> **Work required**
Which of the lines in the listing that follows hold "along"? Pull each one out.

> **Dataset excerpts**
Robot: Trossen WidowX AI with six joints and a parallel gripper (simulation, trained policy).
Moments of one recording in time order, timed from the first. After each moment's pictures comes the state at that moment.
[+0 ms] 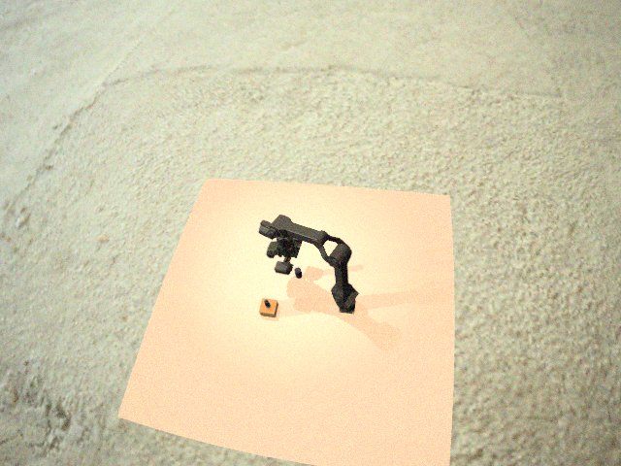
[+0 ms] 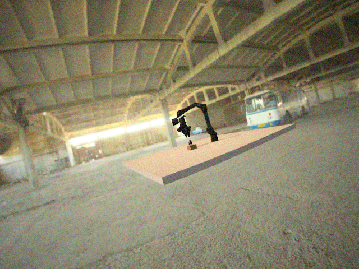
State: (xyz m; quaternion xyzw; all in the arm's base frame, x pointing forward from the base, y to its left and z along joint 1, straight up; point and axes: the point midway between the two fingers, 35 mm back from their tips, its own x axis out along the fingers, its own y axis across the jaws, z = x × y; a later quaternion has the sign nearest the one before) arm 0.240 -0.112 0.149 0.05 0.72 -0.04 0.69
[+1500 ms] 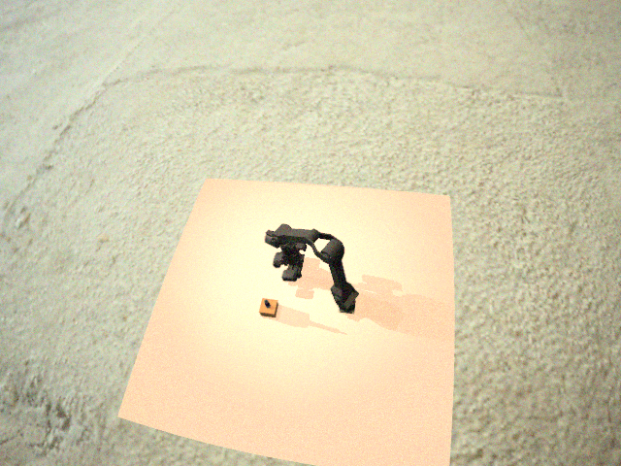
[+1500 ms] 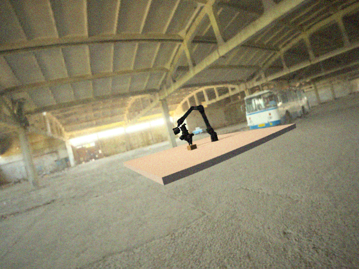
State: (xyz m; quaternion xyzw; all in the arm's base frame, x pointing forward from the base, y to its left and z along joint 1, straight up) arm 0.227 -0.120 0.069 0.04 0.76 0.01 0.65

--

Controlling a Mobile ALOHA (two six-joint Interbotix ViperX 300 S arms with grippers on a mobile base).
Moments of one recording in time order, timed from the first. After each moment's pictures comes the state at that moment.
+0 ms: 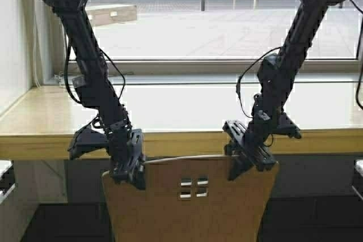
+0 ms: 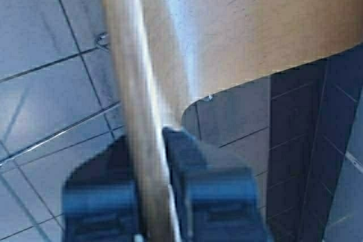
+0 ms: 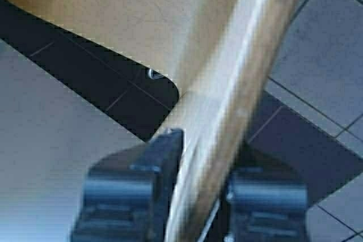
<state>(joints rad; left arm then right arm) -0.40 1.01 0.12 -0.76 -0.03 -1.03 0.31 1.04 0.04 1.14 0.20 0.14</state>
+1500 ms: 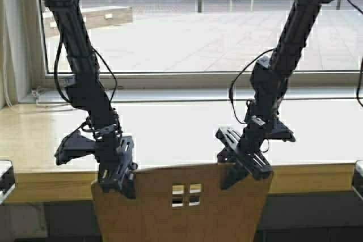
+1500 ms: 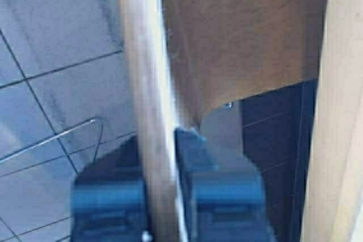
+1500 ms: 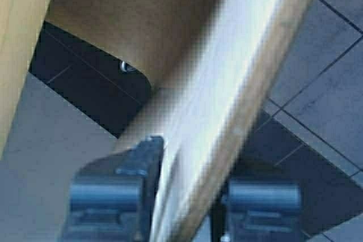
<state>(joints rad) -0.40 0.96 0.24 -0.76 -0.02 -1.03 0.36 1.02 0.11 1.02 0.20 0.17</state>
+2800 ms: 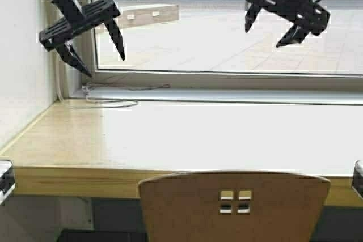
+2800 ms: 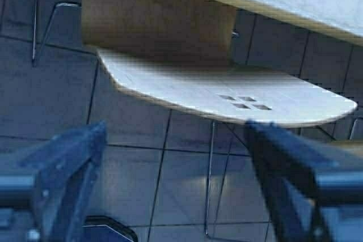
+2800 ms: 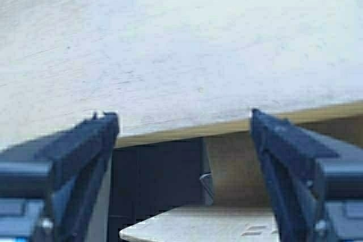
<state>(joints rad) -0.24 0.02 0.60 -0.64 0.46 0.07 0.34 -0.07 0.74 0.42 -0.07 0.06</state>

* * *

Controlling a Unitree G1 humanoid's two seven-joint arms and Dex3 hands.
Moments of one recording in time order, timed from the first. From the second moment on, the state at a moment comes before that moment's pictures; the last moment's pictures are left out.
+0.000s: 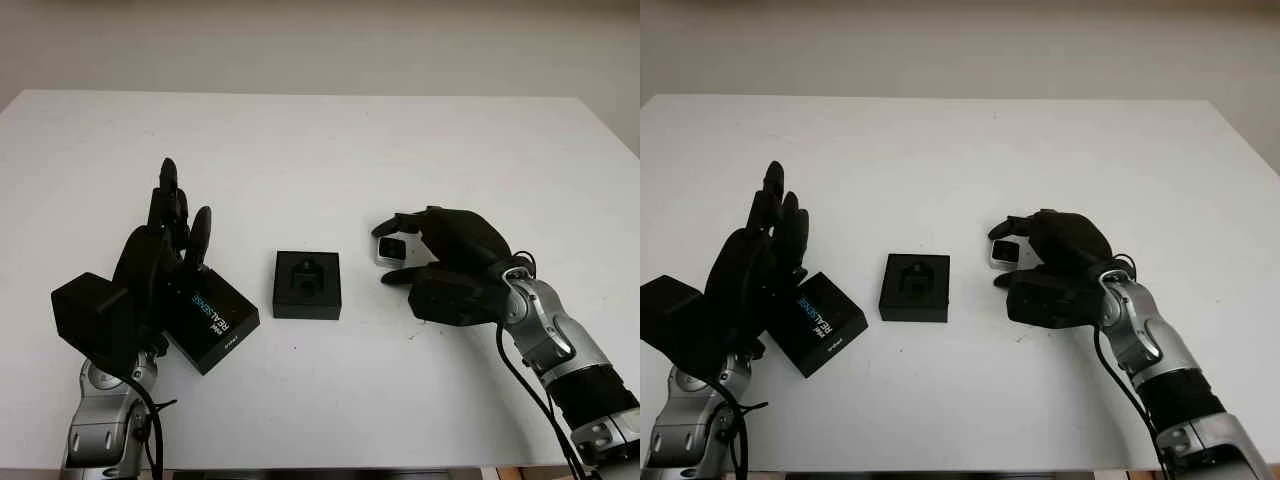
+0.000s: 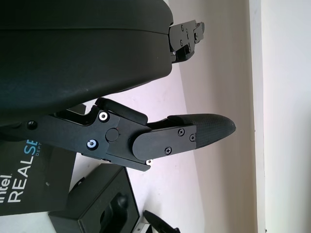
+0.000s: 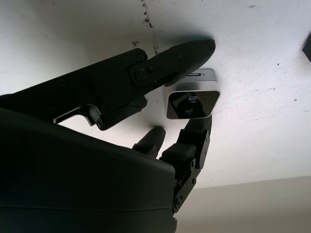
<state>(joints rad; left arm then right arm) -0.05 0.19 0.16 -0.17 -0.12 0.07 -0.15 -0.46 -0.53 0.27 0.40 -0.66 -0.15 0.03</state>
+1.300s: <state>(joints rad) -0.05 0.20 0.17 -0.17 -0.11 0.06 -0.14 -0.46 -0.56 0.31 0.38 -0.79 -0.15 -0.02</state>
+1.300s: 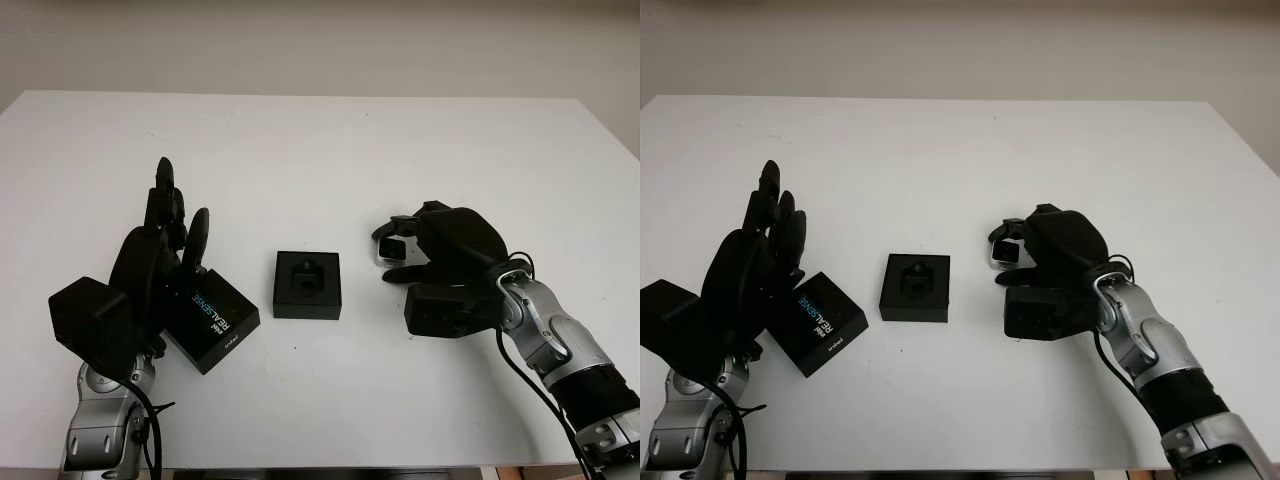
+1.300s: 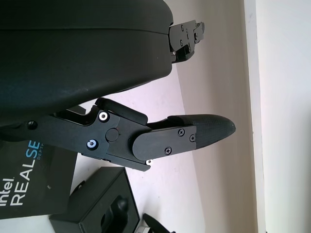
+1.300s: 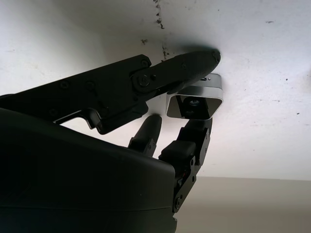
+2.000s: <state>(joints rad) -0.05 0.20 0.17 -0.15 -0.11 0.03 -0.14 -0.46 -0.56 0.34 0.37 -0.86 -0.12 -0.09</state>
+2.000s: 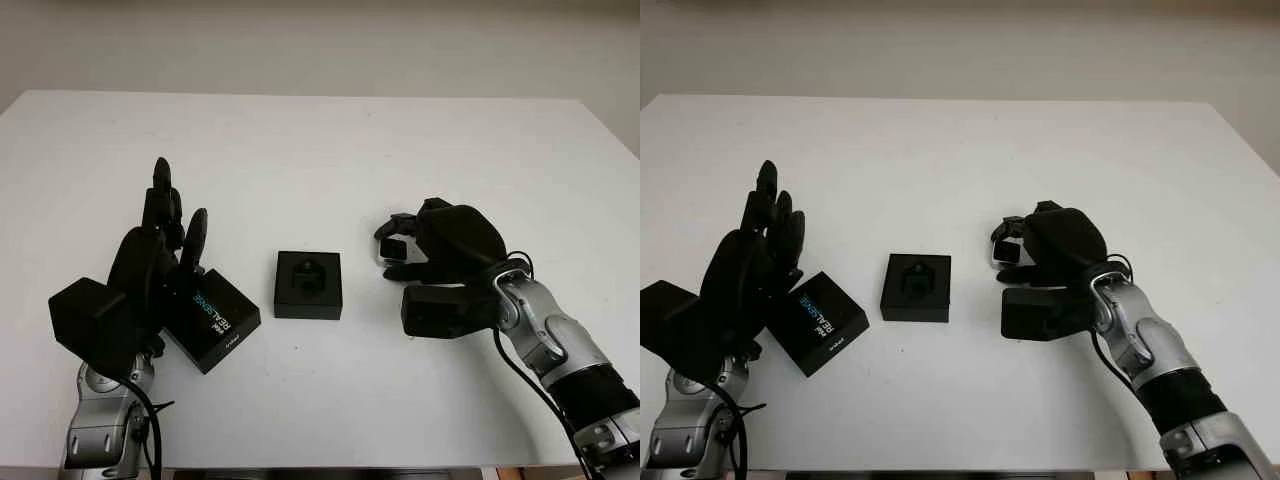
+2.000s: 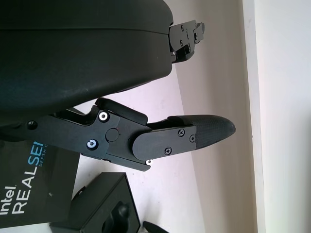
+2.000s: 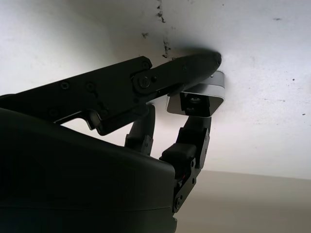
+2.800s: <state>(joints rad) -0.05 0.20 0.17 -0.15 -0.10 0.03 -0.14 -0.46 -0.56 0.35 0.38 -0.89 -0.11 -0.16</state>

> **The completed task**
State: (xyz m; quaternion xyzw; all in the arm's base frame, x pointing forward from the base, y to its left and z along joint 1, straight up; point and axes: the point midway between the two fingers, 35 mm back from their tips, its own x axis out along the fingers, its own y axis across the jaws, z = x × y; a later quaternion has the sign nearest the one before) arm 0.240 -0.112 0.149 0.05 0.72 -0.04 0.69
State: (xyz m; quaternion xyzw; all in the arm's base frame, x pointing forward from the base, y to its left and z along joint 1, straight up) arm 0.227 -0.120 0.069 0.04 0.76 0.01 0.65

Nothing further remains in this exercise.